Work instructions >>
If a line in the data below holds the word "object", include it in the count. Give only the final number.

Supplied entries >>
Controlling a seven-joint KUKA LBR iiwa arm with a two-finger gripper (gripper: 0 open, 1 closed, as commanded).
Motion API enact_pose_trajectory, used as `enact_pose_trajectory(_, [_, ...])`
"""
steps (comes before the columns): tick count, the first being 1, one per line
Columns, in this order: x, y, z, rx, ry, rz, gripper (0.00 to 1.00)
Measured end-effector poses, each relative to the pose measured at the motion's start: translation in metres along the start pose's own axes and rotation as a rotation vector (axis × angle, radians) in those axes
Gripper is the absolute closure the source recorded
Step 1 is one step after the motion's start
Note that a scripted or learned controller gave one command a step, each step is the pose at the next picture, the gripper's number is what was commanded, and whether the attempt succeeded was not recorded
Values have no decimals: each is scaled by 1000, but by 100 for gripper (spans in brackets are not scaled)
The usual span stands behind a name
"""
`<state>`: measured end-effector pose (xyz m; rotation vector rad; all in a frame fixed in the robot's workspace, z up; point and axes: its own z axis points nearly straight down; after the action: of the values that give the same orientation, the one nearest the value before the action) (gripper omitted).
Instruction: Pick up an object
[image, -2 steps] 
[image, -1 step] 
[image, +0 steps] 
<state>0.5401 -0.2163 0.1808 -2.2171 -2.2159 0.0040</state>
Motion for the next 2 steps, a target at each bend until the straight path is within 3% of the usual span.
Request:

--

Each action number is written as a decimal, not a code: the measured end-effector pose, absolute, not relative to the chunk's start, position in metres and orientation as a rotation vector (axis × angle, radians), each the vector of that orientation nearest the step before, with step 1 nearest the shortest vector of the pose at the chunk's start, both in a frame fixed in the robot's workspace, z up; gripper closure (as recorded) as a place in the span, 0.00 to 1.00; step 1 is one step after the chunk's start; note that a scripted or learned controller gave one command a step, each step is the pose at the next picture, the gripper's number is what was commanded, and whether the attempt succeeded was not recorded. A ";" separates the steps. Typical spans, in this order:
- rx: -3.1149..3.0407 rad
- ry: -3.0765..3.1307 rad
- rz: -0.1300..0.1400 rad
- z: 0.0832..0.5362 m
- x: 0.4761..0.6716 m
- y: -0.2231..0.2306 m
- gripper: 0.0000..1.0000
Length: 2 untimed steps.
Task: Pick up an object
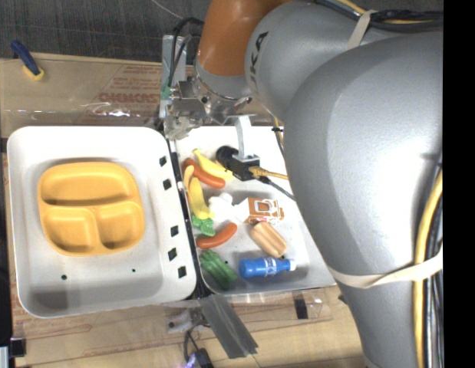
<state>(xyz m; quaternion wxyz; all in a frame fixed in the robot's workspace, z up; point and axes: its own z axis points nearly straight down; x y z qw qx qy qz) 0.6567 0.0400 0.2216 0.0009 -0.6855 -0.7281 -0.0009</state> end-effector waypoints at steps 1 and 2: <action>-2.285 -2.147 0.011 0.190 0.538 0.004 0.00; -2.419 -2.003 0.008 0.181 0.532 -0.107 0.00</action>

Written response >>
2